> EXERCISE OBJECTIVE
Make an exact reproduction of all the data.

> EXERCISE DATA
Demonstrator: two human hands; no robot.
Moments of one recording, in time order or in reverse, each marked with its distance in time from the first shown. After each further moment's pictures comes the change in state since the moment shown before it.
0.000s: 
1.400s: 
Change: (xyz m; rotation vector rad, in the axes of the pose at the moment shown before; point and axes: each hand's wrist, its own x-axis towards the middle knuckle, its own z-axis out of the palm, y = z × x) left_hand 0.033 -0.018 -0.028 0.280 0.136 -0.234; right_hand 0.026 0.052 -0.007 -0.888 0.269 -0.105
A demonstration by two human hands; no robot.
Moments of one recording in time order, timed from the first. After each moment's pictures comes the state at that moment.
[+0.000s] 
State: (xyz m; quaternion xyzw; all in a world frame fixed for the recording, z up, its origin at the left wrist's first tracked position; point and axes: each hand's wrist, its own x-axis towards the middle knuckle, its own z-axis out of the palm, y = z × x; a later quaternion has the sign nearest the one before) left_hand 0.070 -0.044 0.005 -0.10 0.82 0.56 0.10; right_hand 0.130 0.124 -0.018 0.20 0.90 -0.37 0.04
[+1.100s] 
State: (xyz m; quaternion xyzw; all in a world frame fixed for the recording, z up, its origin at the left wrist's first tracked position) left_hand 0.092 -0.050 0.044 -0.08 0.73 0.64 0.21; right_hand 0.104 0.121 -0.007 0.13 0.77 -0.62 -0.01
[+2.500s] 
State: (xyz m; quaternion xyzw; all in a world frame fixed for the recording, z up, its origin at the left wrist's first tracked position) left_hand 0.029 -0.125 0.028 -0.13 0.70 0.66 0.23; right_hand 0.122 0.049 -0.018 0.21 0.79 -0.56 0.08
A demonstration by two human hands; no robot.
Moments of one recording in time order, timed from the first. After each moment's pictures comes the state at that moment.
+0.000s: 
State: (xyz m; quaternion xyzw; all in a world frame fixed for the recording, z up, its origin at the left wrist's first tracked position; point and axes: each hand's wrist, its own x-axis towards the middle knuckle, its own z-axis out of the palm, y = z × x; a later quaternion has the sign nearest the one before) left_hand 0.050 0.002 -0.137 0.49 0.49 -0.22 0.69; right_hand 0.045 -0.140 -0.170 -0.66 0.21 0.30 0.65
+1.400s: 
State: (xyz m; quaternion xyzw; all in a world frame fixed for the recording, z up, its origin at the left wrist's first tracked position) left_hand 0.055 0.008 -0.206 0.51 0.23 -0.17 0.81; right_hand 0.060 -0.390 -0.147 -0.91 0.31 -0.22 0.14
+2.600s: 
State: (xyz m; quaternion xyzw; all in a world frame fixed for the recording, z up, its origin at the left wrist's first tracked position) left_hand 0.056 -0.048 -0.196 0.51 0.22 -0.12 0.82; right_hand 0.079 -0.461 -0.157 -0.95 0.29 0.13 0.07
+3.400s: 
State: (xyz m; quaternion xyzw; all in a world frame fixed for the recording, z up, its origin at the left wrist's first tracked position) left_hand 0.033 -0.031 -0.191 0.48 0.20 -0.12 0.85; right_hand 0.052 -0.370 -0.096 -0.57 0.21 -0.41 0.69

> TASK SOLUTION
Demonstrator: two human hands; no robot.
Moments of one recording, in time order or in reverse, each marked with its distance in time from the first shown. After each further moment's pictures comes the change in state since the moment shown before it.
0.000s: 
1.400s: 
Change: (xyz m; rotation vector rad, in the axes of the pose at the moment shown before; point and axes: each hand's wrist, its own x-axis towards the middle knuckle, its own z-axis out of the palm, y = z × x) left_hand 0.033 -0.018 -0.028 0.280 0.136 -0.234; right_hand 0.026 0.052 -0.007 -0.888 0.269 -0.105
A demonstration by two human hands; no robot.
Moments of one recording in time order, timed from the first. After each moment's pictures comes the state at that moment.
[+0.000s] 
State: (xyz m; quaternion xyzw; all in a world frame fixed for the recording, z up, its origin at the left wrist's first tracked position; point and axes: each hand's wrist, its own x-axis towards the middle knuckle, its own z-axis out of the palm, y = z × x; a later quaternion has the sign nearest the one before) left_hand 0.070 -0.044 0.005 -0.10 0.82 0.56 0.10; right_hand 0.130 0.124 -0.018 0.20 0.90 -0.37 0.04
[+1.100s] 
State: (xyz m; quaternion xyzw; all in a world frame fixed for the recording, z up, its origin at the left wrist's first tracked position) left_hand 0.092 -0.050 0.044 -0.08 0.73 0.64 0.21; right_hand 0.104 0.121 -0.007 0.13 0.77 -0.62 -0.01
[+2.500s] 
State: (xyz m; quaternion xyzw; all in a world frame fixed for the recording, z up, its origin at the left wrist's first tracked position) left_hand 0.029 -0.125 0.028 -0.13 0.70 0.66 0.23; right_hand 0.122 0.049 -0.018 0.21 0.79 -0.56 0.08
A demonstration by two human hands; no robot.
Moments of one recording in time order, timed from the first. After each moment's pictures comes the state at that moment.
+0.000s: 
State: (xyz m; quaternion xyzw; all in a world frame fixed for the recording, z up, its origin at the left wrist's first tracked position; point and axes: each hand's wrist, its own x-axis towards the middle knuckle, its own z-axis out of the palm, y = z × x; a later quaternion has the sign nearest the one before) left_hand 0.050 0.002 -0.137 0.49 0.49 -0.22 0.69; right_hand 0.045 -0.140 -0.170 -0.66 0.21 0.30 0.65
+1.400s: 
State: (xyz m; quaternion xyzw; all in a world frame fixed for the recording, z up, its origin at the left wrist's first tracked position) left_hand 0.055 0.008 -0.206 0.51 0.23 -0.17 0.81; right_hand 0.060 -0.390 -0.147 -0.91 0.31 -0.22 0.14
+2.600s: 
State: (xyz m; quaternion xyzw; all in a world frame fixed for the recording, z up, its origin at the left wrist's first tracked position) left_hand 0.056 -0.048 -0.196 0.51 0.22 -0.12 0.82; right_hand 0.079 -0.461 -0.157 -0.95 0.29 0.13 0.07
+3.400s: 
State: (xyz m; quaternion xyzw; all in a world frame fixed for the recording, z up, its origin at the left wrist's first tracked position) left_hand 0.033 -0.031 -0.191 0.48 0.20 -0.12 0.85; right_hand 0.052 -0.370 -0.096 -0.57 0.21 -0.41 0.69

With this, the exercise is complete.